Is it worth the $130?

Or is there something better out there to get?

I need a sander.


thanks....chris


----------



## clockdaddy (Oct 12, 2008)

Has good power. Holds up well even with abuse (employees!!). If needed, repair parts are readily available from factory. I've tried many others but now just have the Porter Cable!

CD


----------



## GeorgeC (Jul 30, 2008)

I have many hours on one like this

 CRAFTSMAN PALM SANDER 

Many hours with no problems. Good power for tough sanding jobs.

I know it takes abuse because it has hit the floor many times when I rip over the power cord that is stretched between my workbench power outlets and where I am sanding.

G


----------



## 43longtime (Oct 15, 2008)

clockdaddy said:


> Has good power. Holds up well even with abuse (employees!!). If needed, repair parts are readily available from factory. I've tried many others but now just have the Porter Cable!
> 
> CD


that is what i like about it if it brakes i can get it fixed i went to the rockler store where i leave and i really like the look and fill of it.


----------



## thekctermite (Dec 23, 2007)

I'm nothing short of impressed with mine. I noticed right off that its body is larger in diameter (although stubby) and takes a different grip than the palm sanders I'm used to using. Might be challenging for someone with small hands. Dust collection is pretty good with the included container and even better with my small shop vac. 

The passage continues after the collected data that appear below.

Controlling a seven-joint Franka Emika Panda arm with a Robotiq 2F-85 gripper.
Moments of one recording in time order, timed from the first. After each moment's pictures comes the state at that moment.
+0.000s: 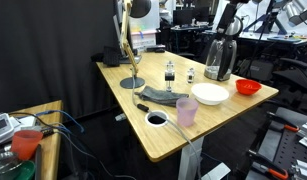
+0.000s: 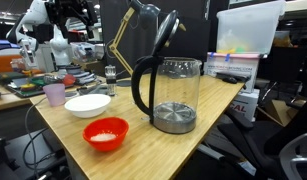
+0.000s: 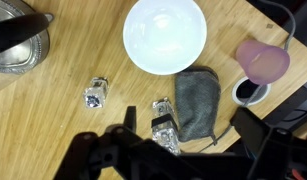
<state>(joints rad) 0.09 -0.53 -0.09 -2.63 0.01 2.32 -0.33</state>
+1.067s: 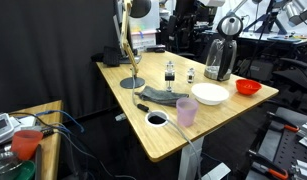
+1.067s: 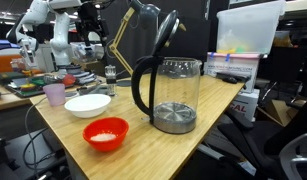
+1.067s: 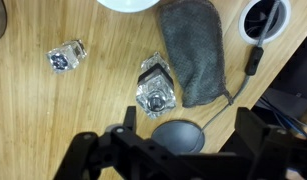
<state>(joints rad) 0.10 -0.06 0.06 -2.24 -0.03 2.37 0.05</state>
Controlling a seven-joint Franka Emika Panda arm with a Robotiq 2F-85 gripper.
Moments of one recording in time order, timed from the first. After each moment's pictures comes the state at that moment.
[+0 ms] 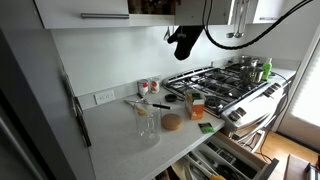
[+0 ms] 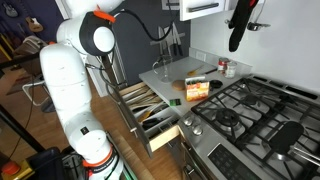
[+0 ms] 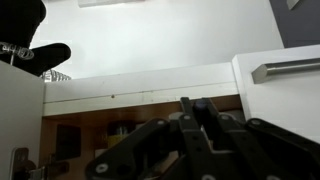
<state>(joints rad) 0.08 0.18 0.22 -1.12 -0.47 2.20 0.63</state>
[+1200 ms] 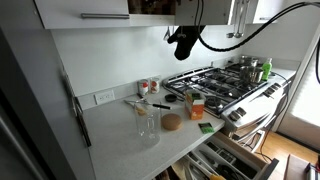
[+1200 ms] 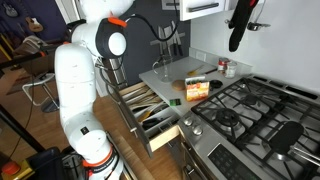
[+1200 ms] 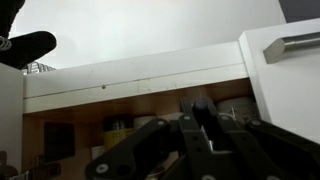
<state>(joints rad) 0.08 0.31 0.21 -0.96 -0.47 2.22 0.64</state>
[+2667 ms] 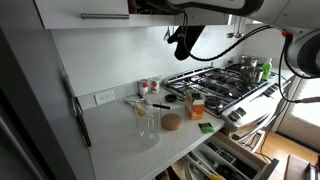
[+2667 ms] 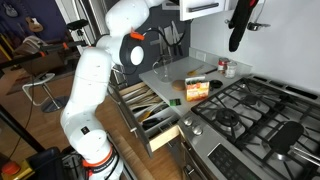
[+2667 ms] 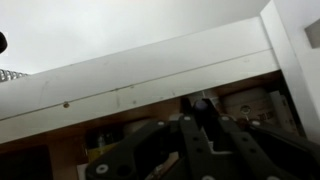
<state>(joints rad) 0.09 0.57 0.21 -0.68 -0.47 2.30 0.66</state>
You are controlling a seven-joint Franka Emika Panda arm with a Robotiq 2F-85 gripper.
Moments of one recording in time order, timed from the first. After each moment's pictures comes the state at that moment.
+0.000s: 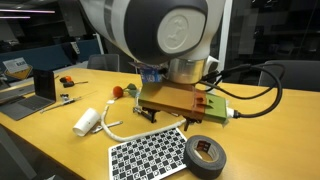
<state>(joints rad) 0.13 -0.30 -0.32 -2.75 0.25 2.49 -0.70</state>
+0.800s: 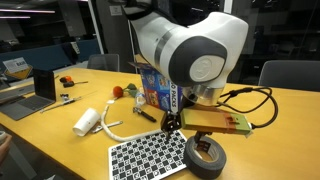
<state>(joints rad) 0.00 0.07 -0.21 -2.54 0.39 2.46 -1.12</state>
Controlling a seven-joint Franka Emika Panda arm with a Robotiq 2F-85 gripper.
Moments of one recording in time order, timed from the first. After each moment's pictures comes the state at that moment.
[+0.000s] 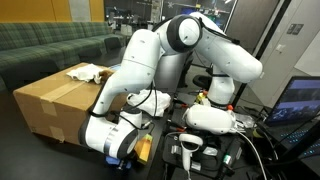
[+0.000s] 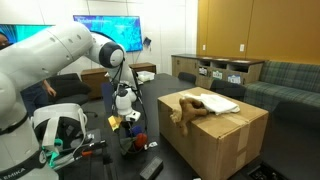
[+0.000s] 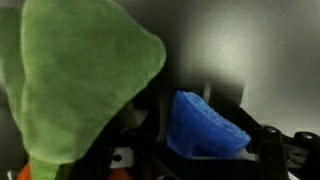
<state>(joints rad) 0.47 1.10 0.44 -1.73 2.18 3.55 -1.73</state>
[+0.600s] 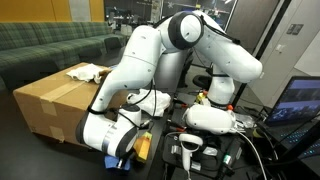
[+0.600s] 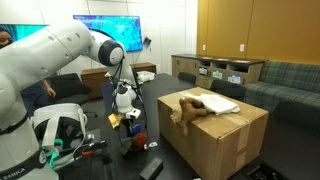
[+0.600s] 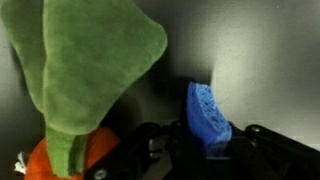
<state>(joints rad) 0.47 1.08 0.45 -1.74 2.18 3.58 -1.73</state>
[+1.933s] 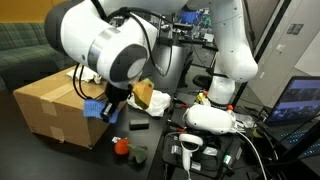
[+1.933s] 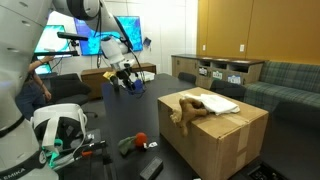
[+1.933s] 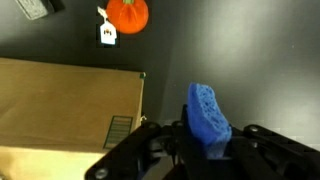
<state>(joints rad) 0.22 0.54 0.82 -1.89 2.23 3.94 -1.82</state>
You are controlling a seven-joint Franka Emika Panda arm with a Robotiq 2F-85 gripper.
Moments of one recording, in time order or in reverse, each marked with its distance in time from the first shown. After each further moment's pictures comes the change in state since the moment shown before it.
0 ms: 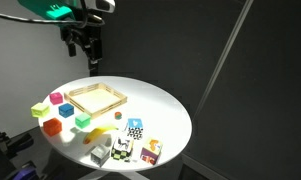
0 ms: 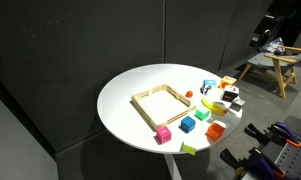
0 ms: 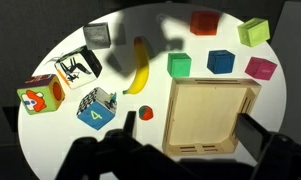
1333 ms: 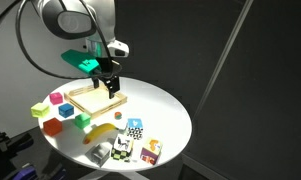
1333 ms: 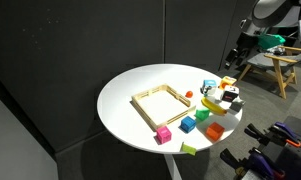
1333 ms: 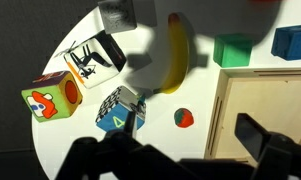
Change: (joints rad) arm -0.037 0.426 0.062 0.024 0.028 0.414 0.033
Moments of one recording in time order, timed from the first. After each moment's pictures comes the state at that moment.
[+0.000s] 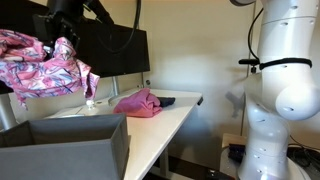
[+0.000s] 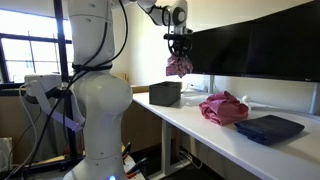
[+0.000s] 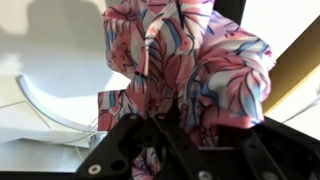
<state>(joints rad) 0.23 -0.04 0.21 -1.72 0.20 1.99 -0.07</state>
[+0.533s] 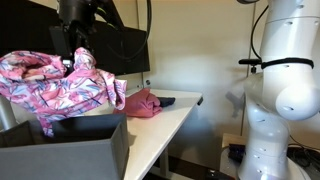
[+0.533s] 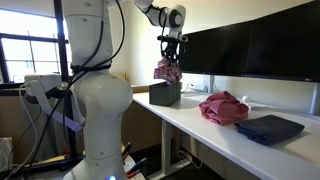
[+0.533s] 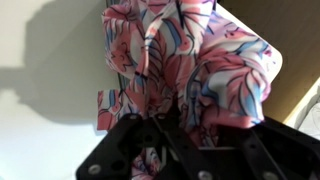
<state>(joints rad) 0.23 -0.09 0.22 -1.81 0.29 1.80 -0.08</state>
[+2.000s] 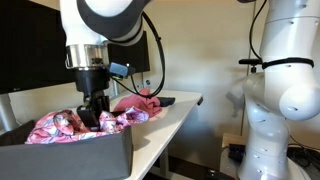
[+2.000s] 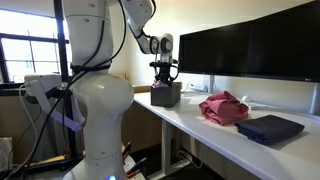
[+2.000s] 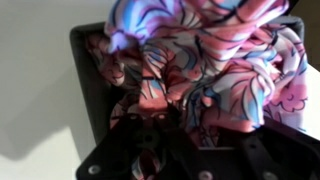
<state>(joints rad) 0.29 -0.08 0.28 -2.17 0.08 2.09 0.01</state>
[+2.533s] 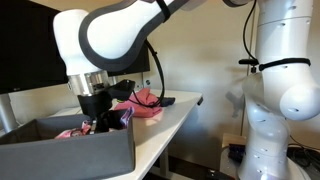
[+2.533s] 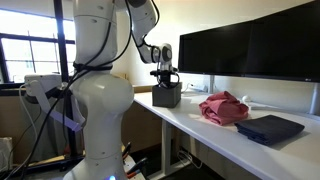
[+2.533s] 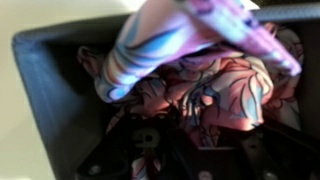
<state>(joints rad) 0.29 0.02 0.29 -2.19 -0.06 2.12 0.10</state>
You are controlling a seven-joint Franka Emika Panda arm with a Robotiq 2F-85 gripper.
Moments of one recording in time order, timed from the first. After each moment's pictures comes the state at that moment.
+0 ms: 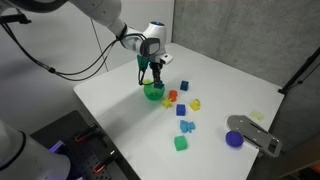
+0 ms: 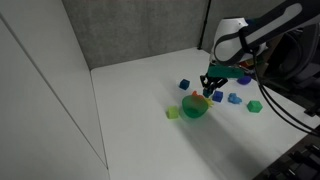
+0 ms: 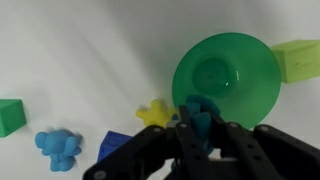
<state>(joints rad) 0.20 0.57 -0.12 -1.88 0.10 2.39 0.65</state>
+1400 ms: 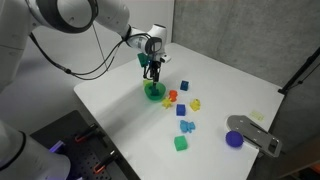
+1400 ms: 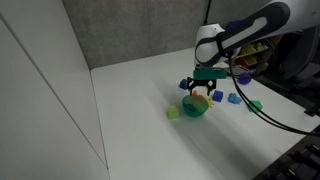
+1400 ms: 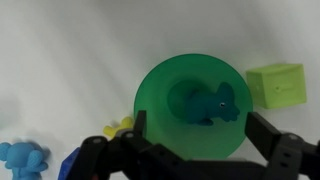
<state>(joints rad) 0.19 0.76 -0.05 -1.60 0.09 2.18 0.66</state>
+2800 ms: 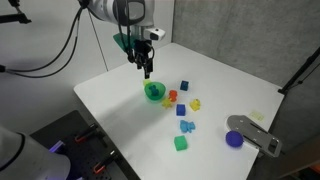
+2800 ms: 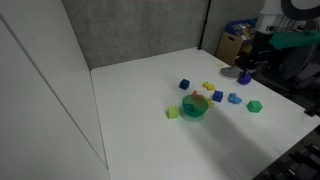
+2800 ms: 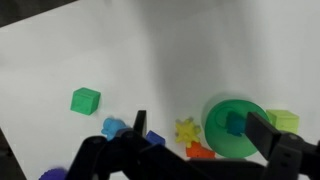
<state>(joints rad) 0.08 -0.01 -0.05 -2.24 -0.04 2.11 0.39</state>
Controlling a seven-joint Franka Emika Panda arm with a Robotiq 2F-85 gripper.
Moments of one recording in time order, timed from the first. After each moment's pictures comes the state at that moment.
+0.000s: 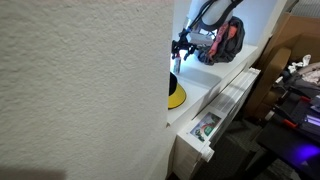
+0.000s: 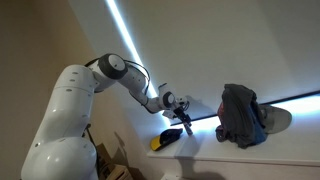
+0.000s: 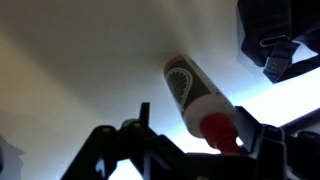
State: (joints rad) arm 0.33 0.63 0.02 -1.81 0.05 2.72 0.58
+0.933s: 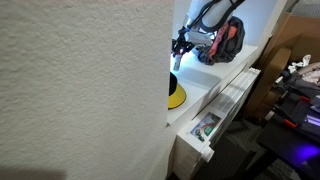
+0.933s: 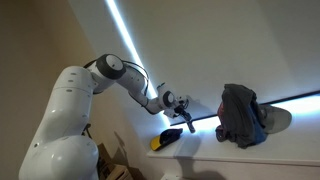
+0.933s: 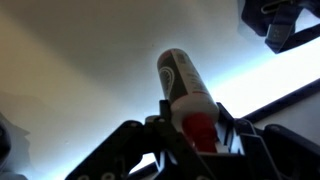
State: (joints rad) arm 0.40 0.63 -0.07 -1.82 0.01 2.80 0.68
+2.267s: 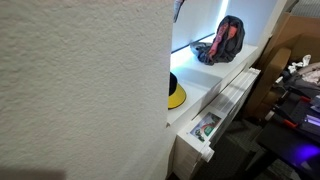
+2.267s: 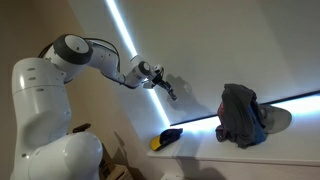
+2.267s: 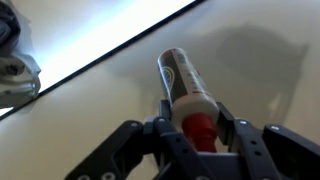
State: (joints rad) arm 0.59 0.24 -0.20 -1.79 -0.16 2.59 0.82
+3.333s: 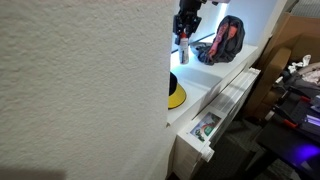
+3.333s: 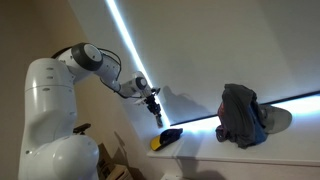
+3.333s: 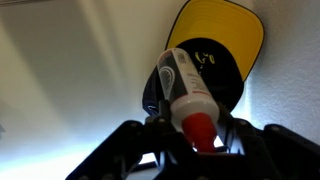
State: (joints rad) arm 0.42 0.34 0.16 -1.79 -0.01 2.26 0.56
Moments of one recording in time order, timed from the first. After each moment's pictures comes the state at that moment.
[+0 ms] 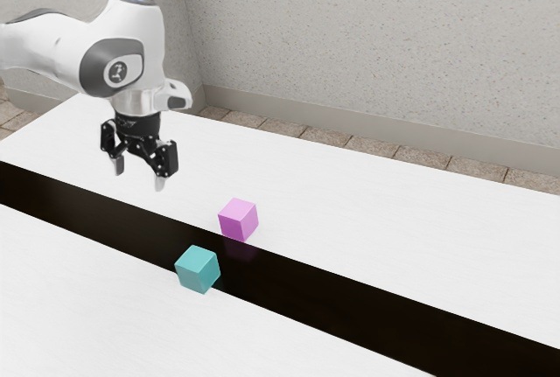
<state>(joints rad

The motor doesn't run wild when you don't have the sander under load, which is nice...It holds its RPM very well when you really push down into the workpiece as well. The variable speed feature is nifty although I admittedly haven't used it much yet. 

No buyers remorse here. :no:


----------



## 43longtime (Oct 15, 2008)

thekctermite said:


> I'm nothing short of impressed with mine. I noticed right off that its body is larger in diameter (although stubby) and takes a different grip than the palm sanders I'm used to using. Might be challenging for someone with small hands. Dust collection is pretty good with the included container and even better with my small shop vac.
> 
> The motor doesn't run wild when you don't have the sander under load, which is nice...It holds its RPM very well when you really push down into the workpiece as well. The variable speed feature is nifty although I admittedly haven't used it much yet.
> 
> No buyers remorse here. :no:


thanks for your 2 cents.


chris


----------



## 43longtime (Oct 15, 2008)

well I just bought the sander today and i most say I like the fill of it cant wate to get some sand paper forgot it when i got the sander.


----------